My heart sank, since my next test would be on my IV skills, something that I was apprehensive about, since I had flunked so may times before. With no hope of a break in my failing spree, I sat there stoned. I wasn't even thinking about anything. Then my partner appeared.
"How's your veins?" he asked.
"Pretty fat, but they like to run, so you've gotta be careful when you stick them in. How's yours?"
When it came to be my turn to IV my partner, I took a long time to gather the stuff. The station tester smiled encouragingly at me as I fumbled with the pouches. Another shot consipring looks at me. I had to be careful. I took my partner's hand and examined it for the most obvious target for the needle, and the second tester immediately came up to me.
"Time starts the moment you check for the veins."
The other tester disagreed, an undercurrent of conflict passed between them.
"Er... Never mind that.

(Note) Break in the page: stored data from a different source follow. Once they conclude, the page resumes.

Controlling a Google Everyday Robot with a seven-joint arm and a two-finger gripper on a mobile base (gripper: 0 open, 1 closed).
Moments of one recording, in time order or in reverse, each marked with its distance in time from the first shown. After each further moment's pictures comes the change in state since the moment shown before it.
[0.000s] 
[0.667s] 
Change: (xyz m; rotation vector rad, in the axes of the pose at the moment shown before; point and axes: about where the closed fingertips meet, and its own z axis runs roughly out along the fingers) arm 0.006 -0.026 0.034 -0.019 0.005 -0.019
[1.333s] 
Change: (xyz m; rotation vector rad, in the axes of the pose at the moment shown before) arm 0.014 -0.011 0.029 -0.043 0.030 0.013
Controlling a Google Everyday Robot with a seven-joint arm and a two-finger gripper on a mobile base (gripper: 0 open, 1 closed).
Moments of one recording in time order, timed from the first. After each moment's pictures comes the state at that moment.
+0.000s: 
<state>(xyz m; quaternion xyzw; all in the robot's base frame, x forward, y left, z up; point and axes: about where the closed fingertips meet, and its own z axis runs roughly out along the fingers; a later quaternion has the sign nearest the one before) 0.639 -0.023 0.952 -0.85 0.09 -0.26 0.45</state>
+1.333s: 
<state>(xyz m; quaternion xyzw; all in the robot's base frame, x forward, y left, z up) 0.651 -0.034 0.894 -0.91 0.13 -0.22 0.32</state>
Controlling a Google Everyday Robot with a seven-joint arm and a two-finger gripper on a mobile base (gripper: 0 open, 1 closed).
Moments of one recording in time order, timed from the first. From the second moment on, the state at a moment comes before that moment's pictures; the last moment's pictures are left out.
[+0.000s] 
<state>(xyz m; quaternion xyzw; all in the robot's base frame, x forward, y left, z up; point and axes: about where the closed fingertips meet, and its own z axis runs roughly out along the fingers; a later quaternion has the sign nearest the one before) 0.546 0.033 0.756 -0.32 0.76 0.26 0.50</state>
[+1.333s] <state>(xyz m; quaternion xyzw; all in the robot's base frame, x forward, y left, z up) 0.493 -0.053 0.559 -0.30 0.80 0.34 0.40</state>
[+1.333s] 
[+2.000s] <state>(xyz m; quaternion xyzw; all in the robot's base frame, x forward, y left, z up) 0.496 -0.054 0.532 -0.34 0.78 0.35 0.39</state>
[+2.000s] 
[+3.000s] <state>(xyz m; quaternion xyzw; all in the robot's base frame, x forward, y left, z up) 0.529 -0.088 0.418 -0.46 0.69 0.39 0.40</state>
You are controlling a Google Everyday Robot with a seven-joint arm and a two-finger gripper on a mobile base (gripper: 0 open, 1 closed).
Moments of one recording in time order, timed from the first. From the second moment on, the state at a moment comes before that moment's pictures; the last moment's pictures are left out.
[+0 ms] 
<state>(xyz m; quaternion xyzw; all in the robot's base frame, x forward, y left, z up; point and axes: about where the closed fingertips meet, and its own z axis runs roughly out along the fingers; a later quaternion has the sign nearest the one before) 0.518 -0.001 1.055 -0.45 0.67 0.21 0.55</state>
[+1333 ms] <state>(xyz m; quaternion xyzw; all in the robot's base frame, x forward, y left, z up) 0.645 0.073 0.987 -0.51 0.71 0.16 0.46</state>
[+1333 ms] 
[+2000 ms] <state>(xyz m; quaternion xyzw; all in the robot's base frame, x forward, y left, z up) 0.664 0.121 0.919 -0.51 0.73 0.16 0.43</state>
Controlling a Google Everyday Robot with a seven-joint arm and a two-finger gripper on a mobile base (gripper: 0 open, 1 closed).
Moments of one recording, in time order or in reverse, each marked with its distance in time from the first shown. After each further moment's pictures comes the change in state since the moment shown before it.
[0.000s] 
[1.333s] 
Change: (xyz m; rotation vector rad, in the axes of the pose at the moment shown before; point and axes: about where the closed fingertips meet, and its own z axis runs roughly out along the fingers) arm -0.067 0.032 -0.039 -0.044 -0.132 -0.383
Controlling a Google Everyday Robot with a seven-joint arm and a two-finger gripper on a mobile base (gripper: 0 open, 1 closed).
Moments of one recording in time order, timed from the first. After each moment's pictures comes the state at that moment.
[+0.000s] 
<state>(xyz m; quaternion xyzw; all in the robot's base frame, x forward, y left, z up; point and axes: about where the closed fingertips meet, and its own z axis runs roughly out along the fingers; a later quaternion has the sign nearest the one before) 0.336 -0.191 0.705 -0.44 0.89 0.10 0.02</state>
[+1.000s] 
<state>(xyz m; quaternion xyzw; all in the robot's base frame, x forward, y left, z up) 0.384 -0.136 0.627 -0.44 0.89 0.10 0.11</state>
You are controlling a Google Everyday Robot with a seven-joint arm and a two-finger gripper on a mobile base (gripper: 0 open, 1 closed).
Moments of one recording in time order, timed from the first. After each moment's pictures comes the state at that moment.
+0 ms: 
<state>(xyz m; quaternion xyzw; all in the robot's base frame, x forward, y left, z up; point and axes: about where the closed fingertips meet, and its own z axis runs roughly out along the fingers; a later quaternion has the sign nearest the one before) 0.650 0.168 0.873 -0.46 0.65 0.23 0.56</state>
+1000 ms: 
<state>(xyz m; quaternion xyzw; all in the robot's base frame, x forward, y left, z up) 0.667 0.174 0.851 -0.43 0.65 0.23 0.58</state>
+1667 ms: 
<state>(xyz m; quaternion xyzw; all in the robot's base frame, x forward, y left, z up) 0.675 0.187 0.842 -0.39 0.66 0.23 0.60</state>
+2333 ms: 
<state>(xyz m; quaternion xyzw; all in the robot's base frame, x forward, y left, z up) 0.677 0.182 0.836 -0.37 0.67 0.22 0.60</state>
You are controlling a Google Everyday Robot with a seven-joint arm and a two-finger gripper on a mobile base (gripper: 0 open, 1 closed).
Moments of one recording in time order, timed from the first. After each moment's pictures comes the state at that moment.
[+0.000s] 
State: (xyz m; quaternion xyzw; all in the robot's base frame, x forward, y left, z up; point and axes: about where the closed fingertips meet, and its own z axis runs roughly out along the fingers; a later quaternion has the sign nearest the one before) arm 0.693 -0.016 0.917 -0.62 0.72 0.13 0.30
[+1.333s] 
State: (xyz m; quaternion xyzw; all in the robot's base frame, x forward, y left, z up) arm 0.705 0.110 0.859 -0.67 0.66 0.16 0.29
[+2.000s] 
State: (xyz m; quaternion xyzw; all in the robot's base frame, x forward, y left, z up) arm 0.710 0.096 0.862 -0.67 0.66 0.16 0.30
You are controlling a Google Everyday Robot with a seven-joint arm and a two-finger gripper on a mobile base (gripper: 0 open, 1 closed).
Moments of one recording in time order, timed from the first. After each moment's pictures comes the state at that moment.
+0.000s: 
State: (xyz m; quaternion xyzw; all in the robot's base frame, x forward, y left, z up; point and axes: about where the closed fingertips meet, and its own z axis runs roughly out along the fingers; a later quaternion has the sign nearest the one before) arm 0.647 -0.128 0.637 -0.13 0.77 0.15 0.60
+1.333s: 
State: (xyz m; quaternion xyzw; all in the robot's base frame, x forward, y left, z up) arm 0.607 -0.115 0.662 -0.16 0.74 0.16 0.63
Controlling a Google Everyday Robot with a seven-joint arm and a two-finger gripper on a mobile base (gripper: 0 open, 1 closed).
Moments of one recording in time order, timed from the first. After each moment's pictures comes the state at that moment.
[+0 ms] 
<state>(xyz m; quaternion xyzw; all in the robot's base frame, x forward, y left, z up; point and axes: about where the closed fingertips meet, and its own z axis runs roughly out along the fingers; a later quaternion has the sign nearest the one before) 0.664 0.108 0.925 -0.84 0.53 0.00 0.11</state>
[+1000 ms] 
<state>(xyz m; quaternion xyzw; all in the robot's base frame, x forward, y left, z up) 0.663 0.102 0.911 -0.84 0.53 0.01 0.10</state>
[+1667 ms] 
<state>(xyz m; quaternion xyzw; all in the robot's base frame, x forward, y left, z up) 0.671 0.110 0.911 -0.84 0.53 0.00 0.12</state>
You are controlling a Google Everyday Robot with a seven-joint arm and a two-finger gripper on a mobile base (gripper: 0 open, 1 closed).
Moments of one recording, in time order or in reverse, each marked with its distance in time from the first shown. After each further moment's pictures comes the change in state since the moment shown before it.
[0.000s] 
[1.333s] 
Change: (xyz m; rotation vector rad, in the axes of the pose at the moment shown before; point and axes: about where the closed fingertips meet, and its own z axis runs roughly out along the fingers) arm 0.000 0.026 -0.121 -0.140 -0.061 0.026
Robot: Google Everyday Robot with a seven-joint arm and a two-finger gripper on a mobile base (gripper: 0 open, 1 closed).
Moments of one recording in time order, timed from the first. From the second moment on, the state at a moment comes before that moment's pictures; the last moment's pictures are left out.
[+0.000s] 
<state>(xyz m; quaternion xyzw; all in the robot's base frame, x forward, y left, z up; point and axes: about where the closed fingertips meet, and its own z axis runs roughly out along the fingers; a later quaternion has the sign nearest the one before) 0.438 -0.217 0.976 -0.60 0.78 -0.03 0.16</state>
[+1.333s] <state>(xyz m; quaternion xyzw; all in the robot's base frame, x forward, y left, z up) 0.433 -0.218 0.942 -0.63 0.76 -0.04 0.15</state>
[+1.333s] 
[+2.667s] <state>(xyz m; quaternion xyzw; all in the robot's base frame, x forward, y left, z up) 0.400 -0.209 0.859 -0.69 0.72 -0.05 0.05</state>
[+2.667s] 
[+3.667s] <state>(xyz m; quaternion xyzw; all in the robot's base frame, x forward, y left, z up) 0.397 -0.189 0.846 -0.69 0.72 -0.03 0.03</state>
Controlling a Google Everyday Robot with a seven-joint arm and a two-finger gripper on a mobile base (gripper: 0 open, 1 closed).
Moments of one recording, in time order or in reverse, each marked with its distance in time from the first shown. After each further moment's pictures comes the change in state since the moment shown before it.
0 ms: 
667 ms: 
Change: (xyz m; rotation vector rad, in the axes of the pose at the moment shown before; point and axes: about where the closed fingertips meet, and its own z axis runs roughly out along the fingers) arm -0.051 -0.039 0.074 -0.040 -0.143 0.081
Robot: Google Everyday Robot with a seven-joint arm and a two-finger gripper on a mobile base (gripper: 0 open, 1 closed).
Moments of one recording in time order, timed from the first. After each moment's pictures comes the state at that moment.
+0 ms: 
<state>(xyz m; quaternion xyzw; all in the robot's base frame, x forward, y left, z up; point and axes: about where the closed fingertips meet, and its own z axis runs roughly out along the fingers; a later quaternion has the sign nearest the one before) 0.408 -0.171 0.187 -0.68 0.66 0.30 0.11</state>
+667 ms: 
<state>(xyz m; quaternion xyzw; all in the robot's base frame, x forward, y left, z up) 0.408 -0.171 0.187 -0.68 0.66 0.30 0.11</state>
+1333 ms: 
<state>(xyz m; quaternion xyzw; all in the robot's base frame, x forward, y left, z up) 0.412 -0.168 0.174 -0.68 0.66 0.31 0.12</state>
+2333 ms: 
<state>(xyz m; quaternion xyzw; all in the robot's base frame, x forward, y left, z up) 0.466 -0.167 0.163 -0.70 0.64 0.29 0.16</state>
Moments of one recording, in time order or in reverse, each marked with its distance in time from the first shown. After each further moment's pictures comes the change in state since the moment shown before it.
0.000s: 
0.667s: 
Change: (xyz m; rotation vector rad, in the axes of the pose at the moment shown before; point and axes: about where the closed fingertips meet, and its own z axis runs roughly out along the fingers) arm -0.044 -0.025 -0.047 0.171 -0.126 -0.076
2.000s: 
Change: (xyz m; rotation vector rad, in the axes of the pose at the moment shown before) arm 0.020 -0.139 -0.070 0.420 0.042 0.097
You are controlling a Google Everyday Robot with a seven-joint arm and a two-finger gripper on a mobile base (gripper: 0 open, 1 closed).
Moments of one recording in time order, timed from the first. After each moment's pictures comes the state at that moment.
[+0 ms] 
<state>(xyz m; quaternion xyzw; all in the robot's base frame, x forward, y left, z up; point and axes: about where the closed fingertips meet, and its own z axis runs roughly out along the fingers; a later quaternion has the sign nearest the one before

I can start now." I cut in sharply.
And it went even smoother than I thought. The needle found its mark, and I was able to feed my partner some of the salt solution through his arm, gaining a satisfactory comment from the first tester.
The final test was on CPR, a dead gift, since I had done it so many times previous.
The Senior Medic was astonished when he heard how four of us managed to succeed in our IV test on the first try. He beamed so much that he called the company line up to spread the news. Which naturally made us feel really great. He didn't care that most of us only managed a pass mark for our fractures and haemohrrages. Which made me relieved.
The final results are not out yet, but it is the end of ATEC stage one.